Erik ReeL, #1976 Chthonos, acrylic on canvas, 105 x 55 inches, 2015, photo courtesy the Museum of Contemporary Art Santa Barbara

Chthonos is the left hand half of a pair of paintings painted for the Museum of Contemporary Art Santa Barbara’s exhibition Out of the Great Wide Open in 2015.  Chthonos is related to a Jungian archetype complex having to do with the earth, groundedness and interiority.  The other half of the pair, titled PranaRama, was related to archetypes related to prana, breath, that is a complex having to do with air, expansiveness, exteriority.

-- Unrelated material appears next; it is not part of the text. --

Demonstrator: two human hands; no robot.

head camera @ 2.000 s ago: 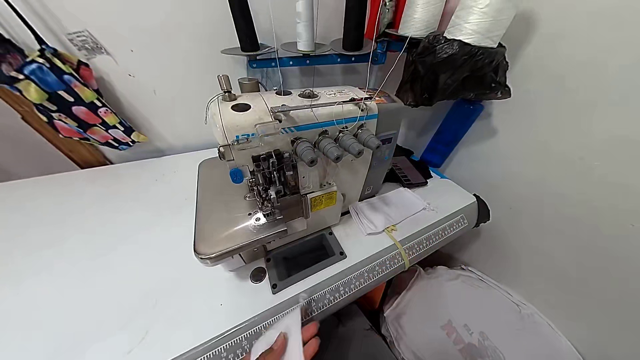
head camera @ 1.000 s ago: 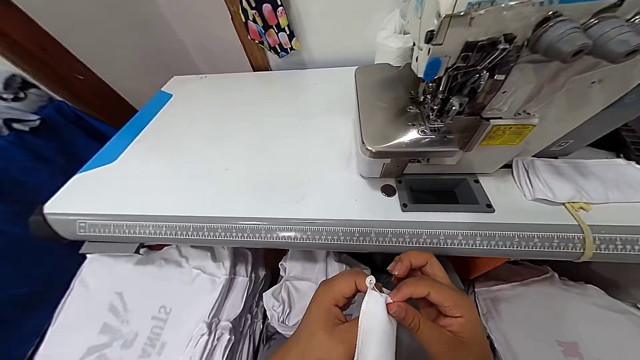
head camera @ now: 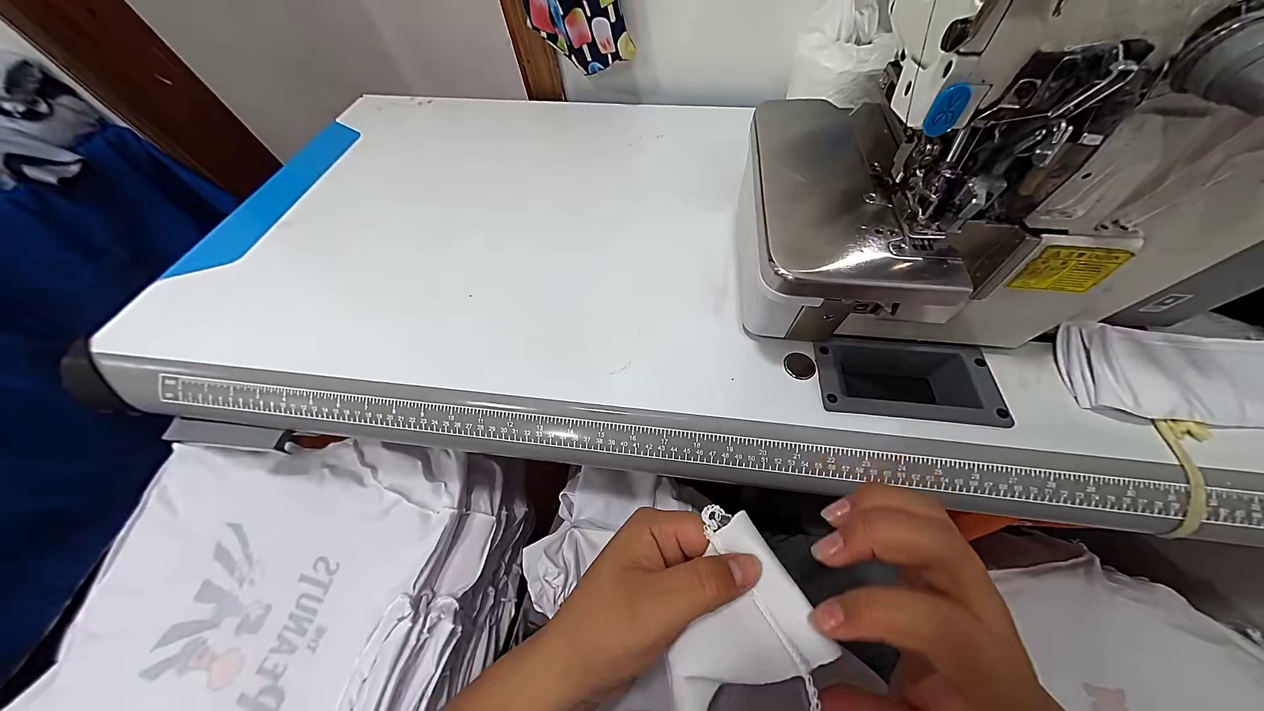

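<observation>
A small white fabric piece (head camera: 746,632) with an overlocked seam and a thread tail at its top hangs below the table's front edge. My left hand (head camera: 652,592) pinches its upper end between thumb and fingers. At its right side is my right hand (head camera: 908,592), its upper fingers spread and raised; whether its lower part touches the cloth is hard to tell. Beyond both hands stands an overlock sewing machine (head camera: 859,227) on the white table (head camera: 553,267). Folded white cloth (head camera: 1155,375) lies to the right of the machine's front.
A ruler strip (head camera: 592,434) runs along the table's front edge, with a yellowish band (head camera: 1190,474) around it at right. Printed white garments (head camera: 267,583) hang below at left, and more white fabric (head camera: 1126,632) lies at lower right. A dark recessed tray (head camera: 913,383) sits before the machine.
The view has swung left and down. One second ago both hands held the cloth's top end; now my right hand's fingers have spread away from it, while my left hand keeps its pinch.
</observation>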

Originally I was to have a single piece in the show on a sort of side wall.  When the museum realized it was part of a pair, they said, “Oh, we have to have the pair.”  With each visit to my studio before the show, the number of works they wanted to show increased and my space allocation expanded. They eventually gave me my own room, essentially amounting to a solo exhibition within the larger group show.  This suited my preference for putting together a coherent exhibition that makes a statement in itself, beyond any individual piece. It was a lot of fun, there were a lot of people at the opening, with Nathan Vonk writing a very positive review, the final paragraph of which I quote here with a link following:

“Perhaps the strongest showing of work in this exhibition comes from Erik ReeL. His flavor of abstract painting harks back to Paul Klee, Cy Twombly, and Mark Tobey; but his mark-making technique also brings to mind California’s post-surrealist Dynaton movement of the late ‘40s and early ‘50s. However, it is the surface of the six acrylic paintings on paper that demands attention. At first glance the paintings seem ultra-flat, as though produced by some sort of printed technique. However, upon extremely close inspection, innumerable layers become evident, where brushstrokes have produced microscopic valleys and canyons into which the powdery pigment bleeds from ReeL’s personal hieroglyphs. Step away from the piece, and a similarly profound macro level of depth becomes evident, as these marks float at various altitudes above a background that seems infinitely far away. These six pieces and the two large canvases that accompany them are reason enough to go to see what is in total an intriguing and thoroughly enjoyable exhibition.”

Nathan Vonk, Out of the Great Wide Open at MCASB, Santa Barbara Independent, 3 February 2015.